Exercise requirements:
Which lines of the listing below contain the word "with"? Copy each of them.
Recorded data: Begin
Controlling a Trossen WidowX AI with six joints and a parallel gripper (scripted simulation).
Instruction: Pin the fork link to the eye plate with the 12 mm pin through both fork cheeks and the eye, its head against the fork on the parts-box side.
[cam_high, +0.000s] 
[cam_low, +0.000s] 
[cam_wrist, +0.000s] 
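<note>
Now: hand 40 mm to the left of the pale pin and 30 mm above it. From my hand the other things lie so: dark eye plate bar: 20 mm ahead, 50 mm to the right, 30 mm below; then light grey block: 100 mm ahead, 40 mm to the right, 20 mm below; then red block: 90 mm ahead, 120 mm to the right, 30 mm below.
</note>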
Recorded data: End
Expected answer:
Controlling a Trossen WidowX AI with six joints and a parallel gripper (scripted simulation).
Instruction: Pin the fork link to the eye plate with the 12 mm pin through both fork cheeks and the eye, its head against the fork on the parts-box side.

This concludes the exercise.